Comment 44 for bug 1009312

Revision history for this message
Kyle Auble (auble48-deactivatedaccount) wrote : Re: GPU loads unreliably, possible kernel timeout

I know it's been a while, but I thought I should report that I've still been seeing this bug. I recently installed a fresh mainline kernel (3.9.0-999-generic, built on 4/21), and it runs fine except I'm still seeing the bug. I want to try some of the ACPI options again when booting, but my problem is I still have no clue about how to consistently replicate the bug.

After looking through my PCI info, I have a rough hypothesis of where the problem's happening. Although the GPU loses PCI features like bus-mastering & ASPM on bad sessions, my gut feeling is these are side-effects of an underlying PCI/ACPI issue (since multiple devices raise error flags on bad sessions). I'm wondering if it has something to do with how space is being allocated for DMA (since the 32-bit memory region for the GPU is always treated as virtual in bad sessions).

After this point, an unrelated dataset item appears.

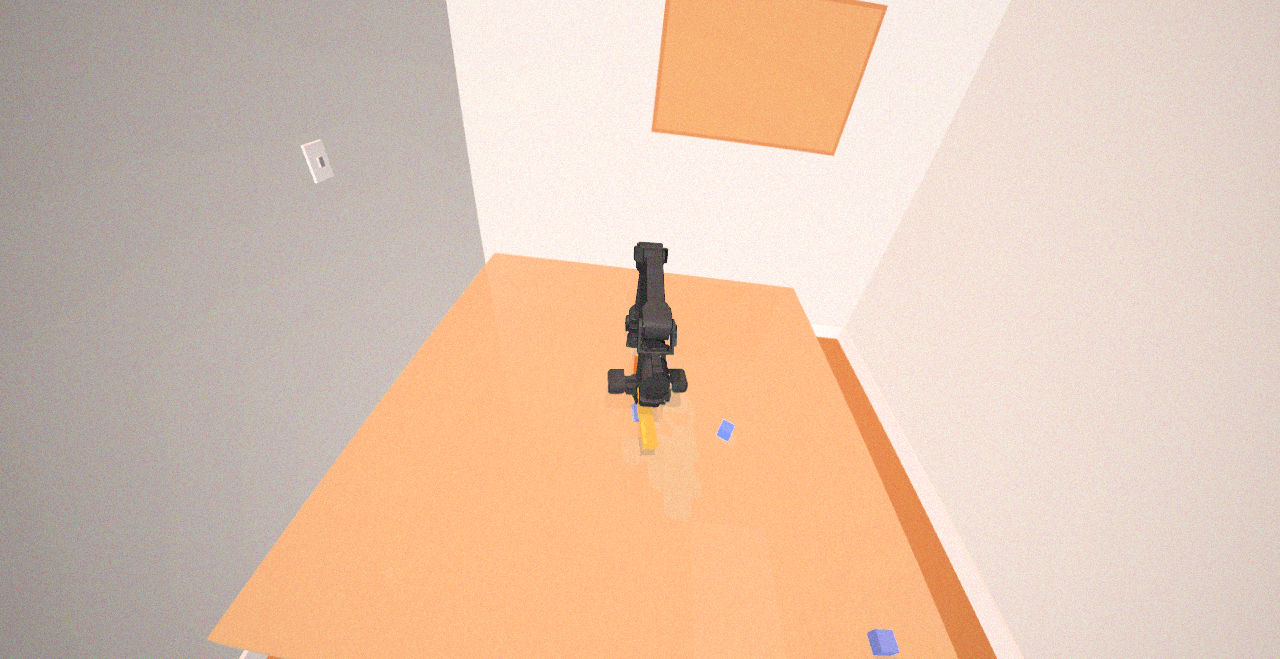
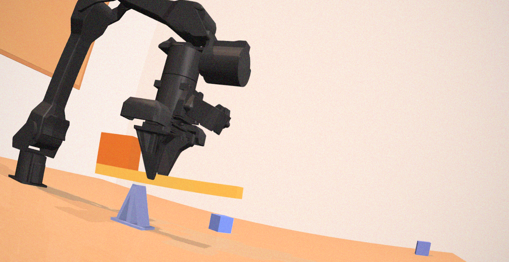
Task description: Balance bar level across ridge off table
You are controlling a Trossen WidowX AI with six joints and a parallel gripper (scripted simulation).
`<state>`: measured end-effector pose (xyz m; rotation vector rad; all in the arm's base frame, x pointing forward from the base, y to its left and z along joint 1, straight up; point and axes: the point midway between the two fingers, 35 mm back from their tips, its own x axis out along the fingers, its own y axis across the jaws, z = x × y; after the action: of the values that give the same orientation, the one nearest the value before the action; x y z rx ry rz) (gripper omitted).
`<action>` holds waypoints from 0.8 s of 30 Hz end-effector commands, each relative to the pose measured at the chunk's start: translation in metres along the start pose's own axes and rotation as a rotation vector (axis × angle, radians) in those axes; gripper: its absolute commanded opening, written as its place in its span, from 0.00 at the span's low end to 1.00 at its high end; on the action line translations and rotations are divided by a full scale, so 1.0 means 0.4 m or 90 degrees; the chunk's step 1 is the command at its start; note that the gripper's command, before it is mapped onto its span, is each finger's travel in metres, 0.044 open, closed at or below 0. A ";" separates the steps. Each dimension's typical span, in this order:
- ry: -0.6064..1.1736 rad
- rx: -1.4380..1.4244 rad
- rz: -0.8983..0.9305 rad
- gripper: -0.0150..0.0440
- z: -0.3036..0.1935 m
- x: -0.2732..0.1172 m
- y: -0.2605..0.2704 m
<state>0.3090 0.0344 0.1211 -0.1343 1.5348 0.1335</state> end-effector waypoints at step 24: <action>0.000 0.003 0.001 0.25 0.000 0.008 0.000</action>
<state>0.3091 0.0345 0.1200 -0.1334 1.5338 0.1341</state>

This might explain why the bug was so common in the PAE kernel.

The one other thing I realized is that my GPU is the only device to use a PCI-to-PCI bridge straight off the root port. Every other
device on my system either routes directly to the root port (like the audio device, 00:1b.0) or uses a bridge off of a secondary PCI Express port (prefix 00:1c). Especially since forming the GPU's PCI-to-PCI bridge is exactly where the timing discrepancy occurs, I wonder if this is why the GPU is the one device that fails. I've gone ahead and attached the output from `lspci -t` to help see my PCI arrangement.

I'm not a kernel hacker so these are just hunches based on the data, but if anyone that's comfortable with the kernel's PCI system could suggest a test that might consistently reveal the bug, I'd be happy to keep testing things out.